Low cost computing for emerging communities

While many people have been working on the technical challenges of providing low cost computing to emerging communities, a couple of months back I had proposed a different and related challenge to my immediate friends and free software professionals from several organizations. This challenge was not based on how to deliver ever lower cost physical computing, but rather why and how such solutions can and should be delivered through free software. Further, in the project outline I started and others have helped with, I choose to focus on and challenge others to consider how we can make such technology serve communities, not just in traditional roles, but as vehicles for distance education, for enabling cultural participation, for entertainment, for global economic participation, for enabling digital libraries and shared forms of learning, for enabling communities to share and fully enjoy free culture and free knowledge. This ideal was embodied and expressed in my outline within the model of the Hipatia community telecenter project.

I was happy to see this project taken up by groups outside of the free software community, including places as diverse as the Chela which focuses on technical arts and digital culture in Latin America, and a soon to be initiated pilot project in India. However, I also do have a great deal of respect for those who have chosen different approaches or to focus on other aspects and issues facing emerging communities to try and achieve many of the same goals.

Perhaps the best known such project is the MIT Media Labs $100 One Laptop Per Child program. There are others who have looked into this issue from an honest perspective as well. Even in our telecenter project and ideas, we have found it possible to collaborate with those who have different ideas and goals, but understand and are truly interested in serving the needs of emerging communities. There are several others who have ideas for hardware in this area, and while I will not pre-announce anyone else's projects, I will say that there are likely to be many different groups involved in such efforts in the very near future.

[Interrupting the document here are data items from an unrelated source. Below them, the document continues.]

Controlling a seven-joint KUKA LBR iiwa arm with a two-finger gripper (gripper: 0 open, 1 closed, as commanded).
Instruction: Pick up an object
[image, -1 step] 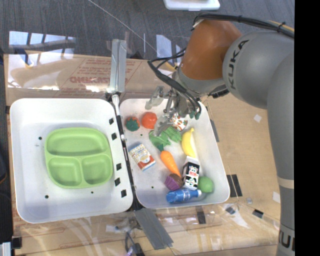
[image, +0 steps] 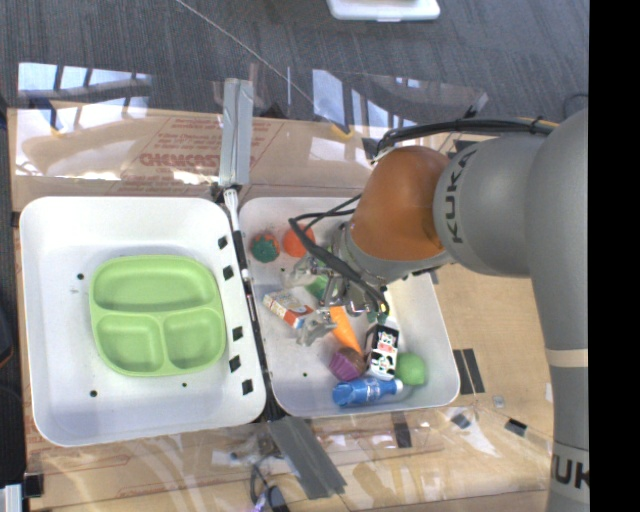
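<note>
Glossy white plastic bins hold a matt green plastic tray.

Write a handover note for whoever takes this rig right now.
Gripper: low in the right bin, among the toys; whether it is open or shut cannot be told, and nothing can be seen held.
Things: orange carrot, purple piece, blue bottle, green ball and cow-print box lie in the right bin. Green tray sits in the left bin.
Done: arm is down at the pile.
Left: grasp one object and lift it.
</note>
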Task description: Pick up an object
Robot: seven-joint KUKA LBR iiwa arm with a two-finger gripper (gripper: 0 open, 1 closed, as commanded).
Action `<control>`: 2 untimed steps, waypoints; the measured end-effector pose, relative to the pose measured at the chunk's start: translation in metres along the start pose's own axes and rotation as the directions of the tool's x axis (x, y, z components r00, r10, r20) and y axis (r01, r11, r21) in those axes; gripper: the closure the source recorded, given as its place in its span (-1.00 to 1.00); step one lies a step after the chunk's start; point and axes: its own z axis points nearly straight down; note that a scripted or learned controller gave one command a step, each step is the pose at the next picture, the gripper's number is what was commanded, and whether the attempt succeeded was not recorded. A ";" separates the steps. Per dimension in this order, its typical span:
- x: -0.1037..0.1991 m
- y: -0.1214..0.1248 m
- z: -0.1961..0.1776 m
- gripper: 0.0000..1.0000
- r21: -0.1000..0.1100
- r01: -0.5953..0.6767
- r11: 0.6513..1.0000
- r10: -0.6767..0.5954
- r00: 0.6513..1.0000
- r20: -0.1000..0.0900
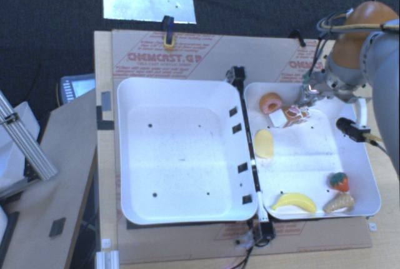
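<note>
The right bin (350, 155) holds several toy foods. A pink-orange doughnut (270, 102) lies at its far left corner, and a small red-and-white piece (294, 115) sits just right of it. A pale yellow oval piece (264, 144) rests against the left wall. Along the front lie a yellow banana (295, 202), a tan cone-shaped piece (339, 203) and a red piece with a green top (339, 181). My gripper (307, 97) hangs low over the far edge of this bin, just above and right of the red-and-white piece. I see nothing held in it.
The left bin (125, 136) stands beside the right one, with a black-clipped divider (245, 136) where they meet. The bins sit on a cardboard sheet (206, 55). The arm's grey link and orange band (369, 30) reach in from the right.
</note>
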 end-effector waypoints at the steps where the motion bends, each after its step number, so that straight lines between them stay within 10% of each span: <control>1: -0.002 0.000 0.000 1.00 0.002 -0.002 1.000 0.002 1.000 -0.005; 2: -0.006 0.000 -0.002 1.00 0.004 -0.002 1.000 0.002 1.000 -0.010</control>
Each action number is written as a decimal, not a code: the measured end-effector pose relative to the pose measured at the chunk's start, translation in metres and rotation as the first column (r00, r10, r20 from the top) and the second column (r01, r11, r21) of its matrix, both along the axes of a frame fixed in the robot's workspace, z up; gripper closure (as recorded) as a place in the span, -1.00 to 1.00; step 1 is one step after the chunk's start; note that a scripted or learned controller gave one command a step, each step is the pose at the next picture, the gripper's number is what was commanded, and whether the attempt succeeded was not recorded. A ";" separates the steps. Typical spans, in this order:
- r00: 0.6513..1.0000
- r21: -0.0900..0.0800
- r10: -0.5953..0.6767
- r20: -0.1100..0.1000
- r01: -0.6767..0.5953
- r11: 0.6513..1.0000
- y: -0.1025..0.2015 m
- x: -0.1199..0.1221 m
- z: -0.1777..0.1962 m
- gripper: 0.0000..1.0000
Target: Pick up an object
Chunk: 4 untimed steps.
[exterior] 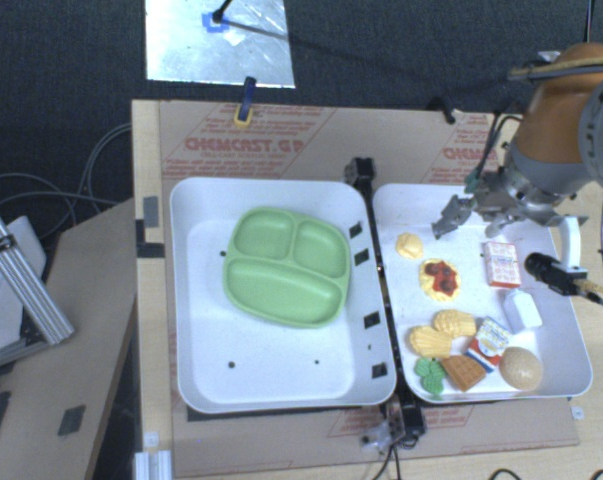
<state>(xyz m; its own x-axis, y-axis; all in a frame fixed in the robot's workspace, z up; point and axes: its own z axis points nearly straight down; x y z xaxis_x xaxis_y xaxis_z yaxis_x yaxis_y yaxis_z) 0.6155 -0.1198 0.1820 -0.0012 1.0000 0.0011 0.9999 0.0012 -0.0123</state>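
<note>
My grey two-finger gripper, fingers spread and empty, hovers at the right white bin's twelve o'clock; the small yellow lumpy toy food sits at its seven o'clock, so I'd centre directly above before descending.

View: one fixed camera, high above the bench | Angle: looking down at a slant | Frame: both white bins whole, left bin, right bin | Arm enters from right
</note>
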 end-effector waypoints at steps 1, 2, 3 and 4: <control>1.000 -0.001 0.002 0.014 -0.002 1.000 0.000 0.003 0.009 -1.00; 1.000 -0.001 0.000 0.012 0.000 1.000 -0.002 0.004 -0.033 -1.00; 1.000 -0.001 0.000 0.011 0.000 1.000 -0.007 0.012 -0.089 -1.00; 1.000 -0.001 0.000 0.016 0.000 1.000 -0.007 0.014 -0.093 -1.00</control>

All of those I have spoken with or met, or am aware of being interested in the question of emerging communities, even some who are less focused on software freedom, have also chosen to understand the actual communities involved, and work within their real needs, even when considering very different approaches, with one notable exception. All have also been open to cooperation in their respective areas, again with one notable exception that seems determined to sabotage such efforts unless they are done that one companies way.

This one exception chooses to engage in a deliberate disinformation campaign both in public and in private conversations with national governments to sabotage the efforts of others. At the same time, this organization chooses to promote it's own idea divorced from the actual needs of emerging communities and focused purely on their own vision on how to turn such communities into consumers of other people's products. Rather than empowering emerging communities, this organization chooses to sell deliberately crippled versions of their current products and otherwise offers completely ineffective solutions while actively sabotaging the efforts of others.

A perfect example is Mr. Gates idea of using cell phones as a means to deliver pre-packaged services developed in and licensed by Microsoft in a restricted fashion by telecom carriers, and hooking them up to television sets. This Microsoft suggests is somehow a "better" solution than the $100 One Laptop per Child project that they try to sabotage, for addressing the "needs" of students in poor communities. Given that these actual needs the $100 laptop had to address included students carrying such machines to and from school, I have to wonder if Microsoft also advocates students carry television sets from their homes each school day.

I envision the use of computer technology for emerging communities as a means to enable them to participate in world culture, and in enabling new educational and economic opportunities where they did not exist before. Unfortunately, it seems Microsoft, alone, sees such communities as places where they can squeeze the last dollar from the world's poor. And so they sabotage others, to meet their own selfish objectives. Some may call it things like anti-trust, or illegal business practices, or even, as suggested by Sergio Amadeu from Brasil, "drug dealer" business practices. I see it simply as the result of a fully selfish organization lead by very selfish individuals.